Naquele tempo, uma ventoinha de mesa custava entre 180 e 220 unidades monetárias; a de chão, de 250 a pouco mais de 300. Uma máquina de lavar de um tambor custava pouco mais de 200, e a de dois tambores de 300 a mais de 400. Para comprar qualquer desses produtos, era preciso ter cupom industrial. O mesmo valia para bicicletas e máquinas de costura; os cupons eram escassos, e comprar mais custava dinheiro!
Diante dos questionamentos de Wang Ye, todos ficaram calados. Então ele sorriu:
— Entendo que a intenção de vocês é boa. Afinal, ninguém tem muito dinheiro, e precisamos de produtos bons e baratos.
— Mas lembrem-se, um preço acessível é bom até certo ponto; destruir o mercado com preços baixos não é. E por ora, não precisamos travar uma guerra de preços.
— Além disso, esqueceram um detalhe importante: outros custos, especialmente o de mão de obra. Vocês não vão receber salários? E o combustível dos caminhões para levar os produtos à cidade, não é custo?
Alguns ficaram esclarecidos, outros ainda confusos. Por fim, Wang Ye decretou:
— Nossas ventoinhas de chão serão vendidas a 280 unidades. As máquinas de lavar, que são de dois tambores, a 360. Esse valor é cerca de 10% mais barato que produtos similares no mercado e não exige cupom industrial; já basta para garantir nossas vendas!
Diante da decisão de Wang Ye, todos concordaram, mostrando-se receptivos. Ele então ordenou:
— Muito bem, embalem cinquenta ventoinhas. Vamos à cidade.
Li Baojun hesitou:
— Diretor, ainda não negociamos com a loja de departamentos. Não temos onde vender. Não seria melhor falar primeiro com o chefe Li do Departamento Industrial?
Os outros chefes concordaram; claramente pensavam que Wang Ye queria começar a vender. Mas ele sorriu, negando com a mão:
— Não, não vamos vender ainda. Desta vez vamos à cidade levar presentes para o Comitê Municipal, o Departamento Industrial, o Departamento de Comércio, o Departamento de Finanças, entre outros!

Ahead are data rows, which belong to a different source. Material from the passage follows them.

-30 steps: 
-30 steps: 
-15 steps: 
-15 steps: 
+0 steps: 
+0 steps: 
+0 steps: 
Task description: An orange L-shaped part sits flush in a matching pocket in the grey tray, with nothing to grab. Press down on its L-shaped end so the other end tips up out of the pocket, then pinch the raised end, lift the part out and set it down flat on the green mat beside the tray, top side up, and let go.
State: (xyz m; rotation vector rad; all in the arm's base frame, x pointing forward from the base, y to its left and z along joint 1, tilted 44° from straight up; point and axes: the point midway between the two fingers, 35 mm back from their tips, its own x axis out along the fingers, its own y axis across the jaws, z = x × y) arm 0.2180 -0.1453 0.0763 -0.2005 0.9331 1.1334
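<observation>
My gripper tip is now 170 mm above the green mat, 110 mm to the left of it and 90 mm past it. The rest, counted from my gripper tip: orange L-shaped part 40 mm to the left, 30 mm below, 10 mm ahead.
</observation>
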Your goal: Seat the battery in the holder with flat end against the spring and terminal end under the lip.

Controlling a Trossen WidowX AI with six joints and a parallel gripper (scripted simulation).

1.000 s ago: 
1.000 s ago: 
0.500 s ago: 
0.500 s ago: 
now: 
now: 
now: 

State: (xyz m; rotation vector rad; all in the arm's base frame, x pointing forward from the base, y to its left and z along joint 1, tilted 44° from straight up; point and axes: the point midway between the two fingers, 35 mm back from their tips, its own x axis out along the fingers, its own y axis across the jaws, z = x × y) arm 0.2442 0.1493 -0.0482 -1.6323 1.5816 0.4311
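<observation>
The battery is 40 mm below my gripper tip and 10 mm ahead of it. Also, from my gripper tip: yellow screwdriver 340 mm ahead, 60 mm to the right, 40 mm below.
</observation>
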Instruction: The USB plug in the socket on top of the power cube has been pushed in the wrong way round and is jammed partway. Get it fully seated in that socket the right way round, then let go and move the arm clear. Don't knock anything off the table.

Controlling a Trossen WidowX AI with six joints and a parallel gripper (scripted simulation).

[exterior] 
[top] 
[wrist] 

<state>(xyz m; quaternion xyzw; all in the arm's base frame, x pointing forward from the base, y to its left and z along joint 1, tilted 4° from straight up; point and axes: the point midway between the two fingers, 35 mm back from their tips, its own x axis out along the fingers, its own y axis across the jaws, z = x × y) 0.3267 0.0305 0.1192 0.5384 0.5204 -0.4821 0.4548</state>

Todos arregalaram os olhos. Li Baojun olhou ao redor, baixando a voz:
— Diretor, dar presentes é errado! E nossas ventoinhas certamente venderão bem, não precisamos disso!
Diante daqueles jovens inocentes e preocupados, Wang Ye levantou-se, rindo e repreendendo:
— Acham que não sei que dar presentes é errado? Mas esta oferta não é aquela que vocês pensam! Vou explicar no caminho, vamos!
Entre olhares desconfiados, optaram por confiar e obedecer. Pouco depois, dois caminhões Jiefang emprestados pela fábrica, carregando cinquenta ventoinhas, rumaram ruidosamente para Yuntai.